§ YOUR ASSIGNMENT: Please transcribe exactly the lines from the first line of the records below through the line containing "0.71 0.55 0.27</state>", including both, and omit all pictures.

Stored data entries

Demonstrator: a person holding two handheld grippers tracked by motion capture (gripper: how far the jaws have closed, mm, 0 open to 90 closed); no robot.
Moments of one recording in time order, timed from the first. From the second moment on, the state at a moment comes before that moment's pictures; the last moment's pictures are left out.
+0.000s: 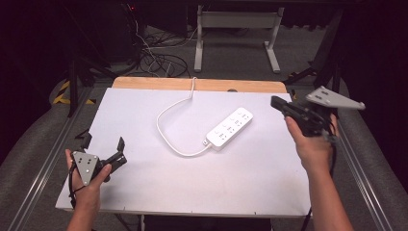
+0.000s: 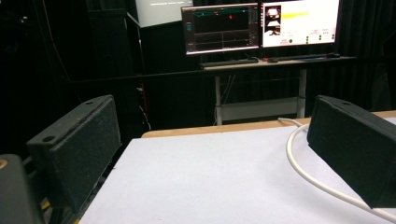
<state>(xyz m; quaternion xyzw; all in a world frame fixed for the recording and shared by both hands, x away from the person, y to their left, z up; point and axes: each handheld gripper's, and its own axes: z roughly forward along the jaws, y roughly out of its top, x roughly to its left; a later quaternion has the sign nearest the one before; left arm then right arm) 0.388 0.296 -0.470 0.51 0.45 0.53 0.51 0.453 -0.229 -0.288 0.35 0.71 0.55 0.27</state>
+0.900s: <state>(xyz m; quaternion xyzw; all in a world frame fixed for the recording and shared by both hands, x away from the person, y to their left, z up) 0.385 0.296 -0.471 0.52 0.43 0.52 0.52 0.562 -0.091 -0.398 0.38 0.86 0.30 0.14</state>
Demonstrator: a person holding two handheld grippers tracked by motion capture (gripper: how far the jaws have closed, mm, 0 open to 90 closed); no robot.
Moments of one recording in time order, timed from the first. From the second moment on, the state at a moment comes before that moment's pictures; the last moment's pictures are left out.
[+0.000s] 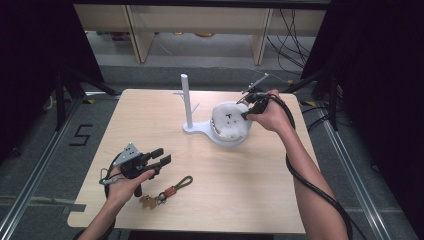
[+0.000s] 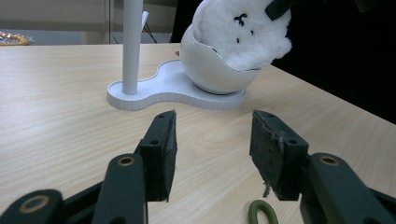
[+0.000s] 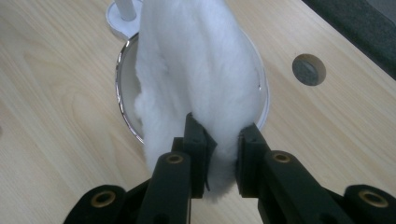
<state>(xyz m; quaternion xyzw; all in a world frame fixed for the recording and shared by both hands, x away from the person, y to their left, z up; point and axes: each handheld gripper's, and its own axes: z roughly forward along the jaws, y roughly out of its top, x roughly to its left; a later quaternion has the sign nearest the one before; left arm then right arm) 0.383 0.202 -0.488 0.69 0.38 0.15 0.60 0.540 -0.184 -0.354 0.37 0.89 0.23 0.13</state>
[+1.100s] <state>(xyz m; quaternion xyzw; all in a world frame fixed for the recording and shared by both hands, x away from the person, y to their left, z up) 0.385 0.201 -0.490 0.69 0.38 0.15 0.60 0.550 -0.184 -0.359 0.40 0.87 0.23 0.16</state>
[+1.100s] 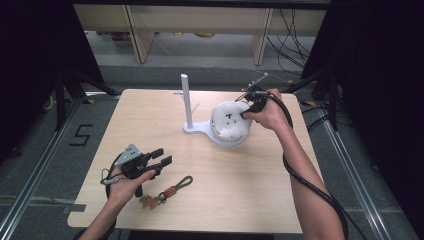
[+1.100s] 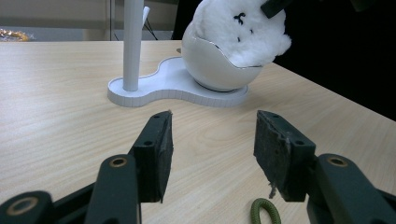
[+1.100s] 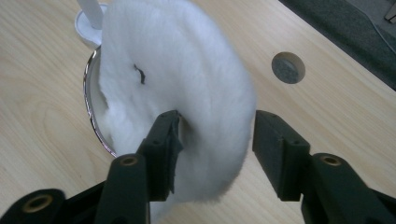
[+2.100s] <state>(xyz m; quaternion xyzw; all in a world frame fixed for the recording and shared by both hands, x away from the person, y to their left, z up) 0.387 0.208 -0.491 0.69 0.40 0.15 0.59 0.513 -0.230 -0.354 0.50 0.76 0.37 0.16</state>
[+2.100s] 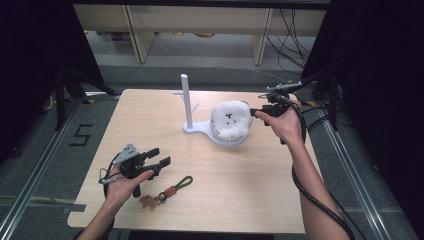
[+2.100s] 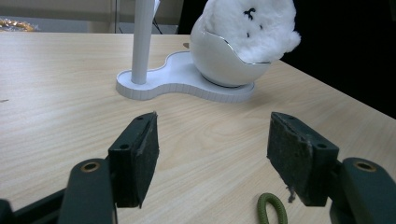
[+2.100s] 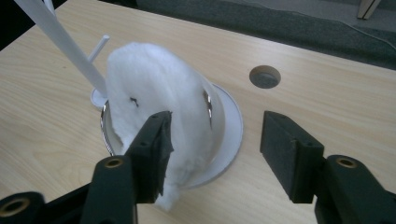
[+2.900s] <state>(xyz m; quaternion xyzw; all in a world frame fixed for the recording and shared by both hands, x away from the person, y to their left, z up) 0.381 0.218 -0.477 0.73 0.38 0.17 0.54 0.445 -0.270 -0.420 0.55 0.73 0.38 0.14</state>
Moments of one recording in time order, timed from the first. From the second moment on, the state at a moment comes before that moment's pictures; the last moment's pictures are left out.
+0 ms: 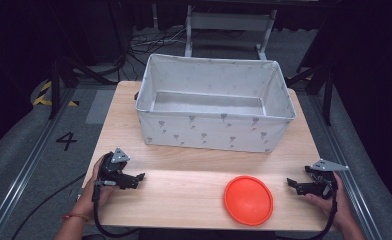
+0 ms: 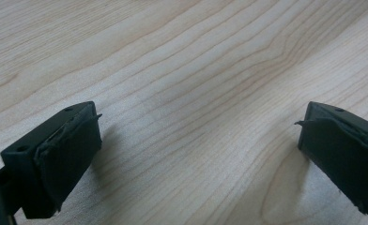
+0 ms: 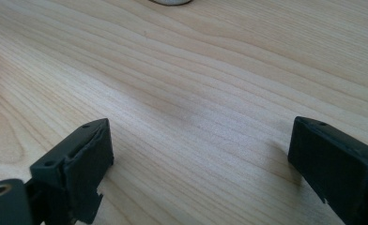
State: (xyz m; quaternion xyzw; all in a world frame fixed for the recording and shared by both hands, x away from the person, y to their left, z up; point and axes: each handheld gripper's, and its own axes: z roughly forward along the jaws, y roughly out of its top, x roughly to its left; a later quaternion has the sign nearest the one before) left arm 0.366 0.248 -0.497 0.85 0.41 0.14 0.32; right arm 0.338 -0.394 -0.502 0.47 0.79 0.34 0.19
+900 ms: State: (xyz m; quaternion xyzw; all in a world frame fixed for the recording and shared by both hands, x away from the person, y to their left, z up) left arm 0.360 0.255 -0.497 0.85 0.39 0.14 0.32; right arm 0.334 -0.372 -0.473 0.41 0.81 0.37 0.17
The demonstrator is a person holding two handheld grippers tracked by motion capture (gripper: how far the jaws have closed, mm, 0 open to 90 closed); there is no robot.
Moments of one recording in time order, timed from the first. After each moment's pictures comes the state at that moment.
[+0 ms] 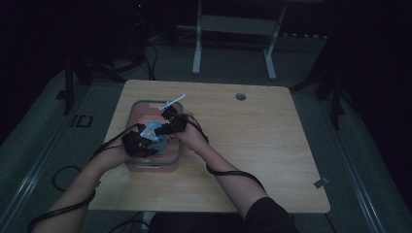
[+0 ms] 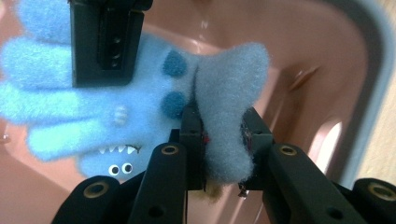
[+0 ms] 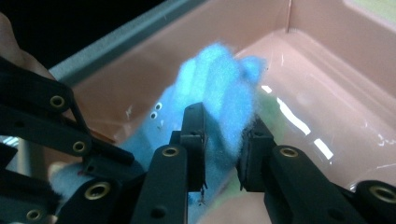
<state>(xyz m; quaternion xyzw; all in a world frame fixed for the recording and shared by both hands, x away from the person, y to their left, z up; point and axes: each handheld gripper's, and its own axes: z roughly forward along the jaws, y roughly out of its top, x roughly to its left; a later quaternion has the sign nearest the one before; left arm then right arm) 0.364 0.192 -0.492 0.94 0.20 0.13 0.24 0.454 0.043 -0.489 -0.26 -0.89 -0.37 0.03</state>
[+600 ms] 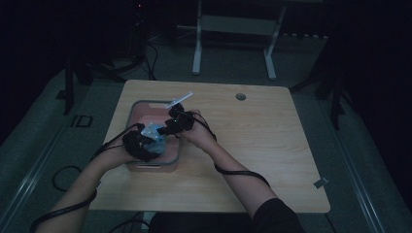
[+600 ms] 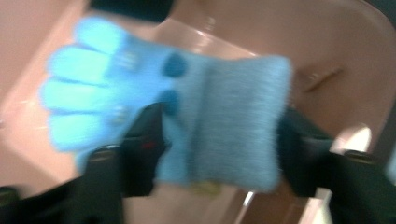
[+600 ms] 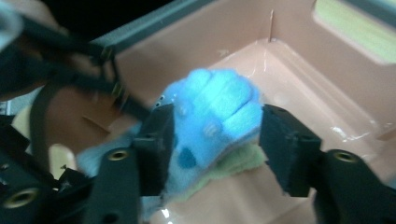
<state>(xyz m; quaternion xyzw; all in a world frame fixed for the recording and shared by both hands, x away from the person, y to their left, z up) 0.369 0.194 -0.496 0.93 0.24 0.13 0.25 0.453 0.021 -0.474 -0.24 -0.89 -0.39 0.00</state>
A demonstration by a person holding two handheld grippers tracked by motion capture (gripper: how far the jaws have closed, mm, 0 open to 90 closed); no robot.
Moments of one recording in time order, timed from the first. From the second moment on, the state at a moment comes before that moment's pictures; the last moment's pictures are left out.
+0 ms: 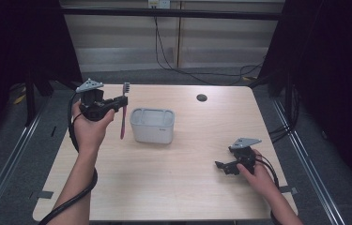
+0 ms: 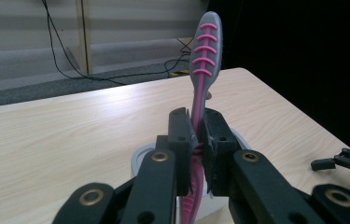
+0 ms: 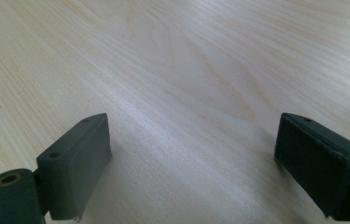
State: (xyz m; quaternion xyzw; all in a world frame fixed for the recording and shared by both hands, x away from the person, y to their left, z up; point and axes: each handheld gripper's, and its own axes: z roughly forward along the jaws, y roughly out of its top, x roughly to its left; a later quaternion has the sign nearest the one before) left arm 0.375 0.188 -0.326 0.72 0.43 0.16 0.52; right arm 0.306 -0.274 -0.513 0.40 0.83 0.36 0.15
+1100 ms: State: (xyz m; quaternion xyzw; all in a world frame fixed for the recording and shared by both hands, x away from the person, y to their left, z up) left arm 0.389 0.177 -0.302 0.71 0.42 0.16 0.54; right arm 0.306 -0.273 -0.513 0.40 0.83 0.36 0.15
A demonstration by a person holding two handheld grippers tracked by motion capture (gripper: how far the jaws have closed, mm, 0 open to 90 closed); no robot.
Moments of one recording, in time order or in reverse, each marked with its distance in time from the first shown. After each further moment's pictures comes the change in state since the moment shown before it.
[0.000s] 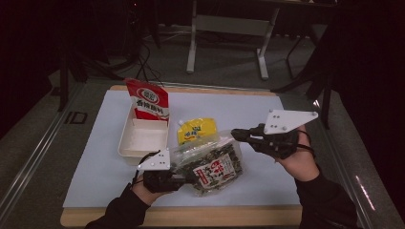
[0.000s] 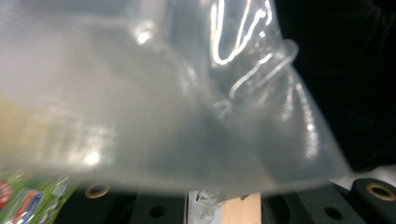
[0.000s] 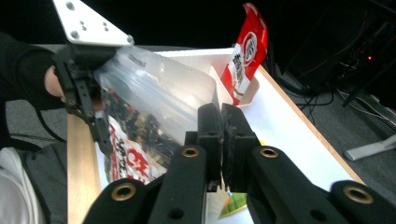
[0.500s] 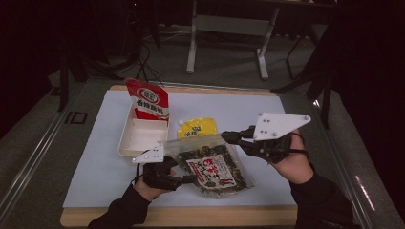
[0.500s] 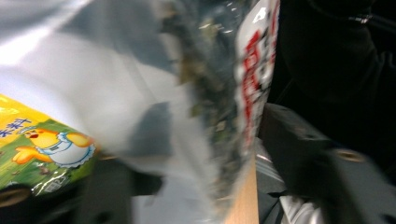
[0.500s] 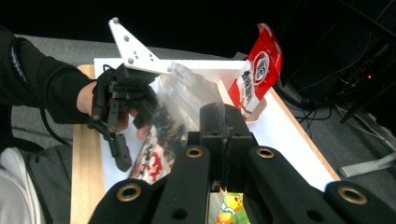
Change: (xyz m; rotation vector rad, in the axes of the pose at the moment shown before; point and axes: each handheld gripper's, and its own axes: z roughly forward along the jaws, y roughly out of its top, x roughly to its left) left arm 0.025 -0.027 0.005 -0.130 -0.071 -0.126; right arm 0.022 0.025 0.005 -0.006 0.010 -0.079
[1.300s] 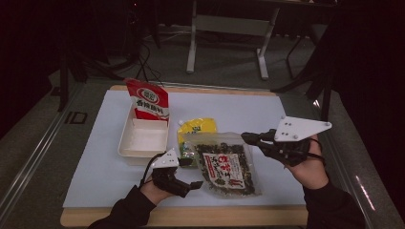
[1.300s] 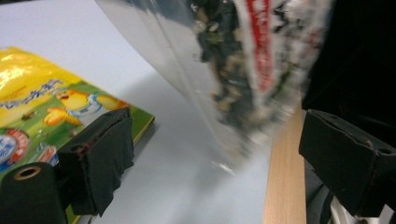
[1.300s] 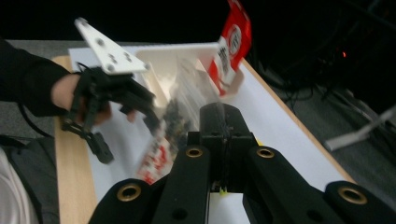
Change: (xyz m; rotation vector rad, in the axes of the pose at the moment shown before) left arm 0.000 -0.010 0.027 0.143 0.181 0.033; right arm -0.008 -0.034 -0.025 0.015 -0.082 0.067
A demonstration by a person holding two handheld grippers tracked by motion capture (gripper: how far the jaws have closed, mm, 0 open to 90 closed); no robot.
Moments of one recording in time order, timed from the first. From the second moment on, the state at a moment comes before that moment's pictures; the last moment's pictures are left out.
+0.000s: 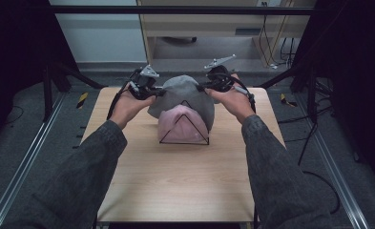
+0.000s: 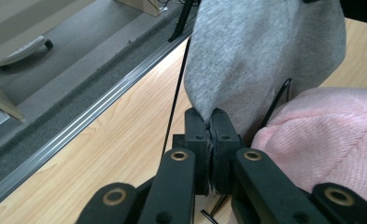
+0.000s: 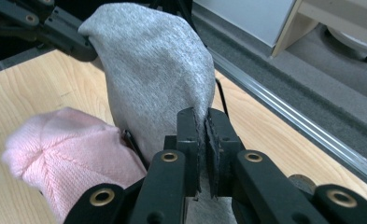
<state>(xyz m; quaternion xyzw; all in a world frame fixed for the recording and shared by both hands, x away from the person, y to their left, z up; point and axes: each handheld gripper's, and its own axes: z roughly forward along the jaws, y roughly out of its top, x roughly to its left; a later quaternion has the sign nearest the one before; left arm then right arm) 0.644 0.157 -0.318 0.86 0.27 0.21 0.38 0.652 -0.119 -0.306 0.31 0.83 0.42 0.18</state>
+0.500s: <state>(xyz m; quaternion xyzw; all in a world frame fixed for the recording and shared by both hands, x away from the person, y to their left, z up) 0.645 0.161 -0.334 0.86 0.29 0.20 0.37 0.654 -0.111 -0.319 0.32 0.84 0.41 0.17</state>
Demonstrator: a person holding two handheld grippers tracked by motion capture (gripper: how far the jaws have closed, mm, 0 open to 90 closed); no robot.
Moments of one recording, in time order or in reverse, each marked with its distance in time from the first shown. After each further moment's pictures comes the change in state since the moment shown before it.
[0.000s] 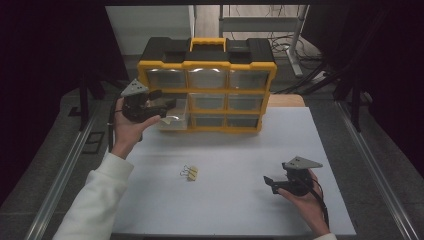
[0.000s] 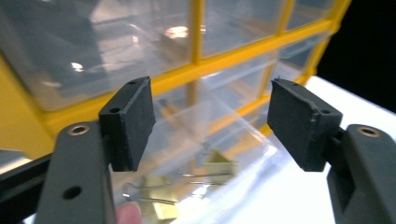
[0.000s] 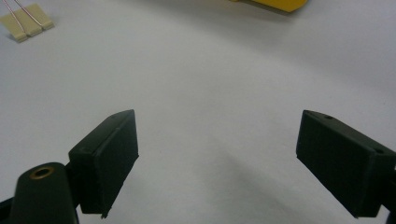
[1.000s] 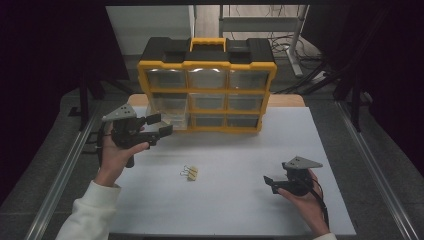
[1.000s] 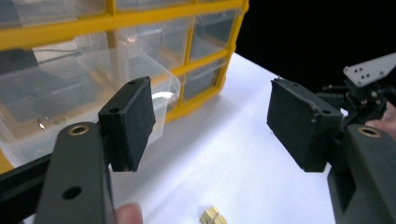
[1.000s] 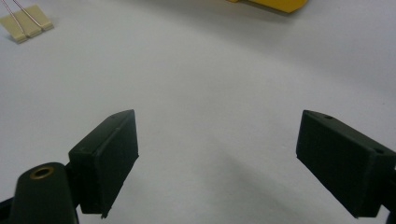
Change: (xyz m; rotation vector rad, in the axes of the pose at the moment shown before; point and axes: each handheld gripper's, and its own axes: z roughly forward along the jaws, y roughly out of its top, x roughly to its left) left arm -0.026 -0.041 -0.045 0.025 -0.195 -0.027; right arm 0.000 0.000 0.000 0.000 -0.002 0.001
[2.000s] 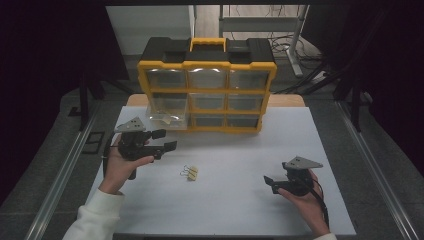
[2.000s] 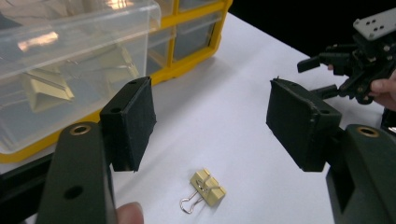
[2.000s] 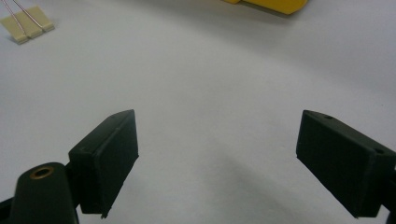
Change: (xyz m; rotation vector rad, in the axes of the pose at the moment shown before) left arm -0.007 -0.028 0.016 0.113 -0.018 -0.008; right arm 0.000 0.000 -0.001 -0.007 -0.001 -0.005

§ ANSWER TO THIS TASK:
Demonstrator: a person holding two handheld grippers tracked by motion capture (gripper: how far the jaws have closed, mm, 0 open to 90 closed); no robot.
Moments of one recording in time order, timed from the first. From the second moment on, the state at a moment comes before that moment's pictures; the last moment's pictures are left out.
+0.000s: 
+0.000s: 
<state>(xyz m; quaternion xyzw; all in a world frame fixed for the recording and shared by both hands, x away from the person, y to their left, z up; point and axes: each handheld gripper's, and its own axes: z roughly forward along the jaws, y roughly out of its top, x roughly to its left; a later quaternion has the sign nearest the one before; left arm then right arm) 0.388 0.296 -0.470 0.51 0.45 0.53 0.51 0.453 -0.229 -0.288 0.35 0.71 0.55 0.27</state>

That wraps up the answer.